**EXERCISE GOAL:**
Begin at the line below that has "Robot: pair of" and stop after the line that has "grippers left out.". Please restate only those lines, word for word.

**SUPPLIED MATERIAL:**
· · · · ·

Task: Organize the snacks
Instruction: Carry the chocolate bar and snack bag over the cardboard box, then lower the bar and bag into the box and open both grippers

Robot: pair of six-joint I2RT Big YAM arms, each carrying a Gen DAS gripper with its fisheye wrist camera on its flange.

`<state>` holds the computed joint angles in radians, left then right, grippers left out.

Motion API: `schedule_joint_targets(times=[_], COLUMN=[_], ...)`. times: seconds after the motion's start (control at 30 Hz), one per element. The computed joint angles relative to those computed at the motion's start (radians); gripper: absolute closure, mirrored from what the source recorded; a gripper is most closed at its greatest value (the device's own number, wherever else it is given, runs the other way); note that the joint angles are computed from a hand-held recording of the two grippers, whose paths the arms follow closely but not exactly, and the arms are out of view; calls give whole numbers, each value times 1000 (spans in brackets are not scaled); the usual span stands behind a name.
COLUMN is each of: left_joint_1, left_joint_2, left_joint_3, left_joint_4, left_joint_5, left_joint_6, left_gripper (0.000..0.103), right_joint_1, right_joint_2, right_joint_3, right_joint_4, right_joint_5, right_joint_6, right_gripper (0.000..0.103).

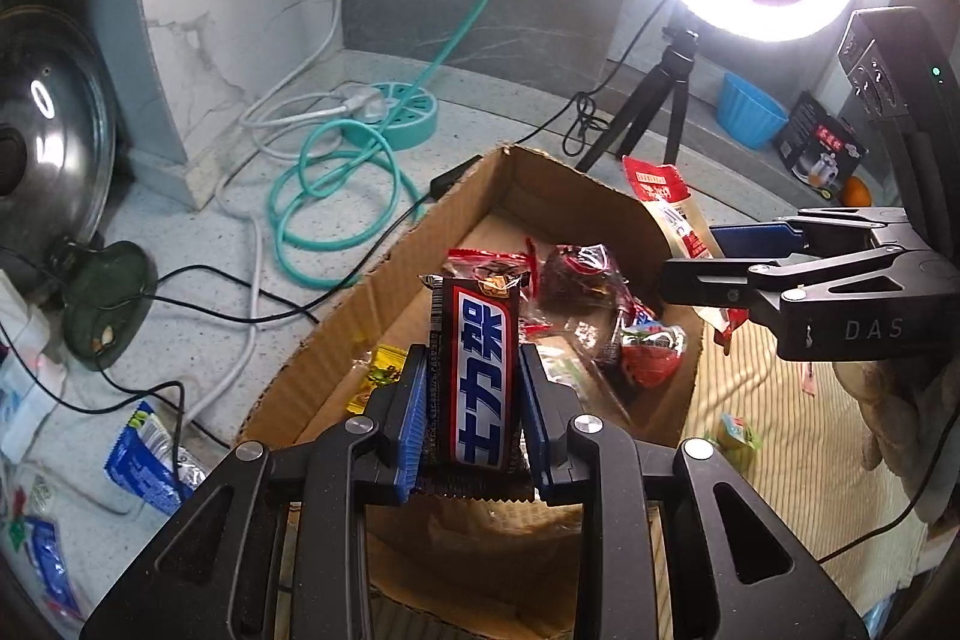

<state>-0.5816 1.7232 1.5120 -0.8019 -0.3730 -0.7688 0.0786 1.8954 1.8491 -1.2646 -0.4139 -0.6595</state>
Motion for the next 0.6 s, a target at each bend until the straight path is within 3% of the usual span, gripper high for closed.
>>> schedule_joint_targets(times=[0.43,0.5,0.53,0.6], left_joint_1=[10,11,11,8], left_joint_2=[11,9,9,8], left_joint_3=[6,6,7,8], left_joint_4=[0,2,1,-3], left_joint_5=[9,7,4,-10], left_joint_6=[4,3,2,-1], left_gripper=[75,68,56,46], right_joint_1=[17,18,17,15], right_joint_2=[39,39,38,33], right_joint_3=[24,25,24,20], right_joint_4=[4,5,8,18], right_joint_5=[22,27,28,22], right_joint_6=[5,3,5,11], right_gripper=[34,31,29,22])
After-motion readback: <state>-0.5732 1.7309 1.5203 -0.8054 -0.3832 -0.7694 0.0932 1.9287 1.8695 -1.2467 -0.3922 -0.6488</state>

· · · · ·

**WRITTEN ANSWER:**
Robot: pair of six-joint I2RT Big YAM arms, each carrying a Gen DAS gripper with its fisheye wrist camera on its flange.

`<state>` holds the computed joint angles in radians, left then right, grippers left out.

The answer is finished.